# Wanted nice quality HO track plastic or routed



## sssscamaro (Nov 6, 2007)

Hi, i am looking for a nice complete Ho track. 4 or more lanes. Prefer turnkey as possible. Either a all out club raceway or a track with elevation changes and scenery. Using for basement layout for all types of Ho cars, mainly just to play on..i play serious though. No junk...will look into all brought to my attention.
Not looking for cars or a collection at this point just a running quality track. No ovals. 4x8 or larger 36 feet or greater lap length.
ANY tub tracks out there> If so needs to be good quality with either plastic or routed track.
Serious buyer !! will pay shipping or pickup in 24 foot car trailer if needed..
please email with details..
Thanks
Ryan Archambault
413 330 3698
Southampton,ma

[email protected]


----------



## Slott V (Feb 3, 2005)

For something built for you I'd try this guy for starters: 

www.bradstracks.com

Here is an example of one of his most recent tracks:


----------



## AfxToo (Aug 29, 2003)

I've raced on both of these brands and they are both excellent large format sectional tracks. Very smooth.

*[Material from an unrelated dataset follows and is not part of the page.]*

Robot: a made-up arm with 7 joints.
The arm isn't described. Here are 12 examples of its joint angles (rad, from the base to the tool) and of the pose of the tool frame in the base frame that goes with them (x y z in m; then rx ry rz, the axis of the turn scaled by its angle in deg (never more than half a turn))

http://www.maxtraxracing.com/
http://www.wizzardho.com/Main.htm (Look for WizTrackz)


----------



## sssscamaro (Nov 6, 2007)

*track*

Also i would be interested in having someone custom build an entire layout for me a-z with some scenery and elevation change, something nice with some detail but not over the top to allow some fairly competitive racing on it still. I will be contacting wizzard, Bradtrack, max etc...but looks like they offer the "track" only.
Thanks
Ryan


----------